To do: Pictures aside, repeat the whole listing word for word.
____
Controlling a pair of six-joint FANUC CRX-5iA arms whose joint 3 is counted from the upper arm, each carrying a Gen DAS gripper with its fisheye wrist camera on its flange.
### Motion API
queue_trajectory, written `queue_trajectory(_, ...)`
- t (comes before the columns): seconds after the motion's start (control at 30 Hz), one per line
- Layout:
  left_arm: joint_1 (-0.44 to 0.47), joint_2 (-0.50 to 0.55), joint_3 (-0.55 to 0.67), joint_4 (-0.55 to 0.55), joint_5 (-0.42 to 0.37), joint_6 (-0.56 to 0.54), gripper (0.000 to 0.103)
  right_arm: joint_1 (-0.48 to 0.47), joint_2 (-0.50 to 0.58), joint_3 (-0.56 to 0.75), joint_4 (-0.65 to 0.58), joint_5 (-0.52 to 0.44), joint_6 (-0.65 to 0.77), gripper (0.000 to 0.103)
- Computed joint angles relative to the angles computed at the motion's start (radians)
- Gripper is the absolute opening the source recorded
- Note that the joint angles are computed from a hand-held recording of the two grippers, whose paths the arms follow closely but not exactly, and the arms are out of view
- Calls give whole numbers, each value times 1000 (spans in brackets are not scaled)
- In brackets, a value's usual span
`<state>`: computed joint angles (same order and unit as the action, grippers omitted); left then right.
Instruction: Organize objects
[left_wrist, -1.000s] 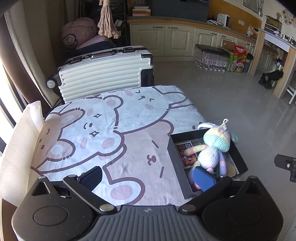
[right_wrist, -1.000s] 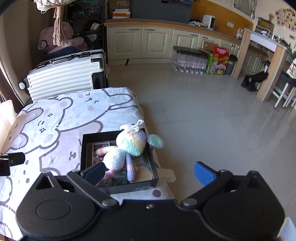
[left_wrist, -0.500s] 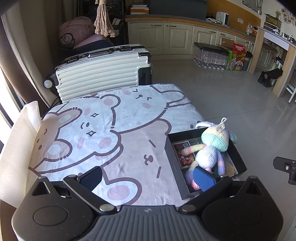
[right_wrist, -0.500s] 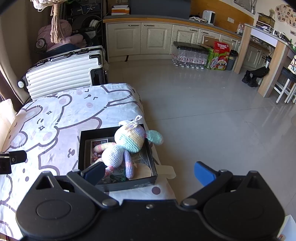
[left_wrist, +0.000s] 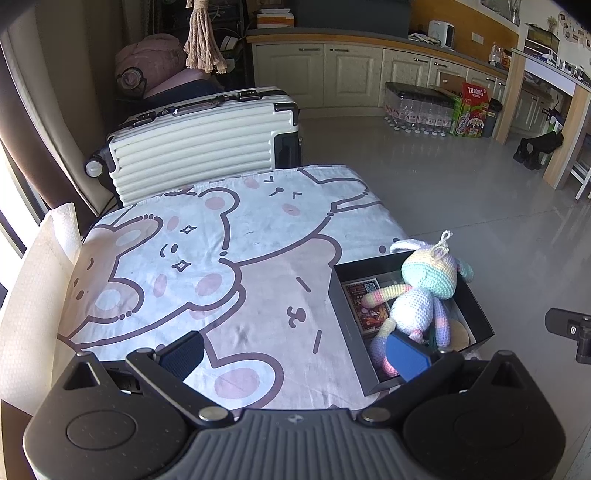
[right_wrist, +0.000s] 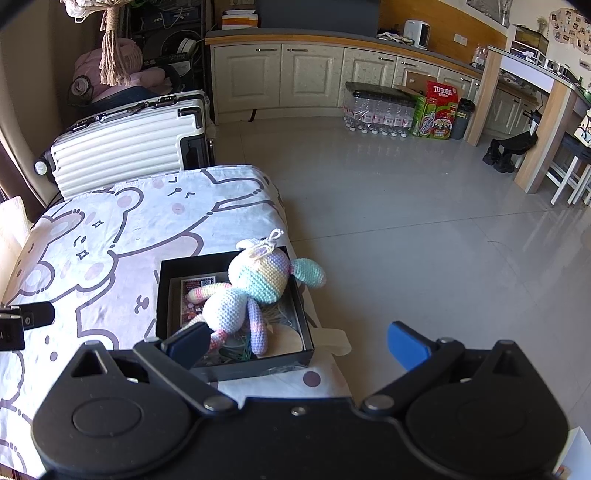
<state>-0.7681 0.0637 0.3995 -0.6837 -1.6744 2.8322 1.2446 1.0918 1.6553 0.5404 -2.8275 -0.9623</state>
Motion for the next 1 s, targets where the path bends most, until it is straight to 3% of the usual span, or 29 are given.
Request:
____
Completed task:
Controlling a pair of six-joint FANUC CRX-5iA arms whose joint 3 is counted from the upper arm, each carrying a Gen DAS gripper with its fisheye wrist camera on its flange.
### Motion API
queue_trajectory, written `queue_trajectory(_, ...)`
- t (comes before the columns): seconds after the motion's start (control at 30 Hz), one per line
- Layout:
  left_arm: joint_1 (-0.44 to 0.47), joint_2 (-0.50 to 0.55), joint_3 (-0.55 to 0.67), joint_4 (-0.55 to 0.55), joint_5 (-0.42 to 0.37), joint_6 (-0.56 to 0.54), gripper (0.000 to 0.103)
  right_arm: joint_1 (-0.48 to 0.47), joint_2 (-0.50 to 0.58), joint_3 (-0.56 to 0.75), joint_4 (-0.65 to 0.58), joint_5 (-0.52 to 0.44), joint_6 (-0.65 to 0.77), gripper (0.000 to 0.103)
- Computed joint angles relative to the angles computed at the motion's start (radians)
- Gripper is the absolute opening the source recorded
- Note that the joint angles are computed from a hand-held recording of the two grippers, whose paths the arms follow closely but not exactly, and the arms are out of view
- Calls give whole numbers, each value times 1000 (spans in brackets are not scaled)
- In brackets, a value's usual span
`<state>`: computed joint angles (same order and unit as the action, grippers omitted); left then right.
Instruction: Organize objects
[left_wrist, -1.000s] 
[right_wrist, -1.000s] 
[left_wrist, -0.500s] 
[right_wrist, -0.500s] 
[left_wrist, +0.000s] 
[right_wrist, +0.000s] 
<state>-0.7681 0.0637 0.3995 -0.6837 -1.6744 2.8322 1.2446 1.0918 1.6553 0.5404 -2.8275 -0.9623</state>
Motion for the next 1 s, targets where the path bends most, until it is straight to 3% of the usual span, or 29 are given.
Request:

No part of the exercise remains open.